А там у меня был сложен ковер, лежала шкатулка.
— Ковер не разрешается ввозить. И шкатулка не оформлена декларацией.
— Насколько я понимаю, в декларацию вносят то, что вывозят, чтобы при возвращении было видно, что ты за границей ничего не продал. Я же все это ввожу, а не вывожу, делаю свою страну богаче. Это все — подарки шаха. Вон за вами в зале стоит советник иранского посольства, я сейчас все отдам ему, и пусть он отправляет шаху назад все его подарки…
Таможенница, озадаченная, пошла за старшим по смене. Он пришел, увидел меня, узнал:
— Ладно, проходите…
Получил я приглашение от шаха Ирана и на следующий год, но на этот раз меня не пустили: в идеологическом отделе ЦК КП Азербайджана решили: «Не надо ему ездить туда каждый год». Какие этому были тогда причины — политические или еще какие, — не знаю. Как раз в это время у нас намечался очередной правительственный концерт, и я должен был выступать на нем…
Потом уже приглашений не было… А через какое-то время, в 1979 году, в Иране произошла революция, и шах с шахиней были вынуждены покинуть страну. В изгнании шах Мохаммед Реза Пехлеви умер. Шахиня Фаррах жива. Недавно мне сказали, что она меня прекрасно помнит и даже передавала привет.
ТРИУМВИРАТ
Та Декада азербайджанского искусства, о которой я уже рассказывал, стала вехой в моей творческой судьбе. Поступали многочисленные предложения выступить в лучших концертных залах, на телевидении, сделать записи на радио… Обратили на меня внимание и известные московские композиторы.
В один из дней мне позвонила Тереза Сократовна Бабаджанян. Самого Арно Арутюновича тогда не было в Москве, и она звонила по его поручению. Наговорила мне много комплиментов и от себя (Тереза была пианистка), и от Арно, а потом сказала, что Арно хотел бы записать со мной несколько своих песен. Встретились с нею, чтобы все обсудить.

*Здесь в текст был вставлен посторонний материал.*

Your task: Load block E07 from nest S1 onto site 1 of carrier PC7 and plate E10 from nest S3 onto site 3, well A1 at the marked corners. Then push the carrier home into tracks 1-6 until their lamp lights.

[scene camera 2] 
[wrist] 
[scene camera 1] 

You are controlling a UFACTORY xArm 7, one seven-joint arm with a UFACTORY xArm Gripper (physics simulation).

— С чего начнем? — спрашиваю.
— Мы были в Болгарии, и Арно написал песню под названием «София».
— «София»?
— С таким ударением говорят болгары. Арно уже записал эту песню с… — И она назвала имя какого-то певца. — Сейчас включу запись.
Но я не стал слушать: чужие записи меня отвлекают. Не люблю я и, когда композиторы своими голосами начинают показывать, как надо петь. Я пою так, как сам понимаю. Мы продолжили работу над песней.
— Что будем делать с этим ударением в припеве? — спросила Тереза Сократовна.
— А в чем здесь проблема? Не берите сильную долю, возьмите ее как слабую… Сделайте ее восьмушкой, а не четвертью, вот так: восьмая пауза и раз — София…
Поехали на радио, где в это время для меня уже была подготовлена студия для записи неаполитанских песен с ансамблем Бориса Карамышева. Неаполитанские песни я записал с одного раза, время осталось и для песни Арно Бабаджаняна.
Потом на основе той моей записи неаполитанских песен сняли музыкальный фильм. Тогда уже было известно, что я поеду в Италию на стажировку, и создатели фильма придумали такой ход, будто бы я уже в Италии и посылаю любимой девушке музыкальные письма. В то время (когда я уже расстался с первой женой) у меня действительно была любимая девушка — певица Тата Шейхова, красавица. (Правда, серьезного романа у нас не получилось. У нее сейчас замечательная семья.)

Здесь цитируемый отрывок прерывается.